[[ Supplied material open ]]

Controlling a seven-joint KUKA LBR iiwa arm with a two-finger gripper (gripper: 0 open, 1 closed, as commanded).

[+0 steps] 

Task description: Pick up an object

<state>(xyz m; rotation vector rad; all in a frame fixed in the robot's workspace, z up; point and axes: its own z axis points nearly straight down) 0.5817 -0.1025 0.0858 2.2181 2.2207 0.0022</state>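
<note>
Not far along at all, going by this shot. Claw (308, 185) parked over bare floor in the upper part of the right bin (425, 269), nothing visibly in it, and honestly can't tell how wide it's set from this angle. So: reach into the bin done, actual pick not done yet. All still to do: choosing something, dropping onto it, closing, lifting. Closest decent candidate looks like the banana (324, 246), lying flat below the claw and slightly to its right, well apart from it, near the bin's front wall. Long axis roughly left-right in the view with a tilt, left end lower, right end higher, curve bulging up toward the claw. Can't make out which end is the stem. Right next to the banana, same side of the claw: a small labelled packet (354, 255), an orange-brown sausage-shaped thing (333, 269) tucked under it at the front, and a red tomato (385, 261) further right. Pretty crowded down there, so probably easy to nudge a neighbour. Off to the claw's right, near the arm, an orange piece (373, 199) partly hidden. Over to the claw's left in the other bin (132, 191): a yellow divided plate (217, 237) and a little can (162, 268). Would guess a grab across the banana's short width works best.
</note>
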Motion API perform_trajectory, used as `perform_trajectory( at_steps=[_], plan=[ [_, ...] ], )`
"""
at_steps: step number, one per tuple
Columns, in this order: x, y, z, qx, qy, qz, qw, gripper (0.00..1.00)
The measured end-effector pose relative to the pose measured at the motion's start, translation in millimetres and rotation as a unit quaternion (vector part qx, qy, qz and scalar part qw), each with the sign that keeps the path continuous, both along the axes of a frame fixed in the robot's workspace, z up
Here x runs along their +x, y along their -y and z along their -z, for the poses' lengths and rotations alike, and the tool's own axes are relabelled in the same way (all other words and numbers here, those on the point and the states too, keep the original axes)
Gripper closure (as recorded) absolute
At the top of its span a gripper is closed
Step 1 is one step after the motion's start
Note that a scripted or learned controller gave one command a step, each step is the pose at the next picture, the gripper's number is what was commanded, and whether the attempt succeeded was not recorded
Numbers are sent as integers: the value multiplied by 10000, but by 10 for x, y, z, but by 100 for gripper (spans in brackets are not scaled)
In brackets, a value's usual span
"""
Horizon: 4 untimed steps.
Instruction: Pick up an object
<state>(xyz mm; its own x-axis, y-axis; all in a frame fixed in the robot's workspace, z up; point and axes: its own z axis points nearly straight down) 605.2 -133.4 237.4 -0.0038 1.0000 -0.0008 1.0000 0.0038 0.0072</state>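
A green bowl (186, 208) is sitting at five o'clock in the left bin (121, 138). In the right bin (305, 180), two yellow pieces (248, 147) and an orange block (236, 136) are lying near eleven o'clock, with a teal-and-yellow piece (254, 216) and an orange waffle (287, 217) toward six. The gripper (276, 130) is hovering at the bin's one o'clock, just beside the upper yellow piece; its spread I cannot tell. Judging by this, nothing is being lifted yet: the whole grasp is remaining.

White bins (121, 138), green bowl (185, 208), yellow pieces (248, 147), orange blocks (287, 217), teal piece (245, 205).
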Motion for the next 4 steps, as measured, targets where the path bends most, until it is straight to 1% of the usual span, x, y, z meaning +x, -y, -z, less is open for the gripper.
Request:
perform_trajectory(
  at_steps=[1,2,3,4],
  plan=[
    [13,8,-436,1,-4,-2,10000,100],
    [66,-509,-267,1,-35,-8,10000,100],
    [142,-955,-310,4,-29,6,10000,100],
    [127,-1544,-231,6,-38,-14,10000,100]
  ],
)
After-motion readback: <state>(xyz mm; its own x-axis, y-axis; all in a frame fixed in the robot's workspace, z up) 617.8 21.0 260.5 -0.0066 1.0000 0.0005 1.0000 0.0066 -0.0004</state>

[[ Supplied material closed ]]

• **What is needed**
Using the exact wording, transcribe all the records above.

• **Output for this task**
Controlling a seven-joint KUKA LBR iiwa arm with a two-finger gripper (gripper: 0 open, 1 closed, as commanded).

[+0 steps] 

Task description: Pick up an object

<state>(xyz m; rotation vector rad; all in a frame fixed in the robot's workspace, z up; point and axes: its own z axis points nearly straight down) 0.5817 -0.1025 0.0858 2.2181 2.2207 0.0022</state>
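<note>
Not far along at all, going by this shot. Claw (308, 185) parked over bare floor in the upper part of the right bin (425, 269), nothing visibly in it, and honestly can't tell how wide it's set from this angle. So: reach into the bin done, actual pick not done yet. All still to do: choosing something, dropping onto it, closing, lifting. Closest decent candidate looks like the banana (324, 246), lying flat below the claw and slightly to its right, well apart from it, near the bin's front wall. Long axis roughly left-right in the view with a tilt, left end lower, right end higher, curve bulging up toward the claw. Can't make out which end is the stem. Right next to the banana, same side of the claw: a small labelled packet (354, 255), an orange-brown sausage-shaped thing (333, 269) tucked under it at the front, and a red tomato (385, 261) further right. Pretty crowded down there, so probably easy to nudge a neighbour. Off to the claw's right, near the arm, an orange piece (373, 199) partly hidden. Over to the claw's left in the other bin (132, 191): a yellow divided plate (217, 237) and a little can (162, 268). Would guess a grab across the banana's short width works best.
</note>
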Motion API perform_trajectory, used as `perform_trajectory( at_steps=[_], plan=[ [_, ...] ], )`
"""
at_steps: step number, one per tuple
Columns, in this order: x, y, z, qx, qy, qz, qw, gripper (0.00..1.00)
The measured end-effector pose relative to the pose measured at the motion's start, translation in millimetres and rotation as a unit quaternion (vector part qx, qy, qz and scalar part qw), each with the sign that keeps the path continuous, both along the axes of a frame fixed in the robot's workspace, z up
Here x runs along their +x, y along their -y and z along their -z, for the poses' lengths and rotations alike, and the tool's own axes are relabelled in the same way (all other words and numbers here, those on the point and the states too, keep the original axes)
Gripper closure (as recorded) absolute
At the top of its span a gripper is closed
Step 1 is one step after the motion's start
Note that a scripted or learned controller gave one command a step, each step is the pose at the next picture, the gripper's number is what was commanded, and whether the attempt succeeded was not recorded
Numbers are sent as integers: the value multiplied by 10000, but by 10 for x, y, z, but by 100 for gripper (spans in brackets are not scaled)
In brackets, a value's usual span
"""
Horizon: 4 untimed steps.
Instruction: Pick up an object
<state>(xyz mm; its own x-axis, y-axis; all in a frame fixed in the robot's workspace, z up; point and axes: its own z axis points nearly straight down) 605.2 -133.4 237.4 -0.0038 1.0000 -0.0008 1.0000 0.0038 0.0072</state>
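A green bowl (186, 208) is sitting at five o'clock in the left bin (121, 138). In the right bin (305, 180), two yellow pieces (248, 147) and an orange block (236, 136) are lying near eleven o'clock, with a teal-and-yellow piece (254, 216) and an orange waffle (287, 217) toward six. The gripper (276, 130) is hovering at the bin's one o'clock, just beside the upper yellow piece; its spread I cannot tell. Judging by this, nothing is being lifted yet: the whole grasp is remaining.

White bins (121, 138), green bowl (185, 208), yellow pieces (248, 147), orange blocks (287, 217), teal piece (245, 205).
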Motion for the next 4 steps, as measured, targets where the path bends most, until it is straight to 1% of the usual span, x, y, z meaning +x, -y, -z, less is open for the gripper.
Request:
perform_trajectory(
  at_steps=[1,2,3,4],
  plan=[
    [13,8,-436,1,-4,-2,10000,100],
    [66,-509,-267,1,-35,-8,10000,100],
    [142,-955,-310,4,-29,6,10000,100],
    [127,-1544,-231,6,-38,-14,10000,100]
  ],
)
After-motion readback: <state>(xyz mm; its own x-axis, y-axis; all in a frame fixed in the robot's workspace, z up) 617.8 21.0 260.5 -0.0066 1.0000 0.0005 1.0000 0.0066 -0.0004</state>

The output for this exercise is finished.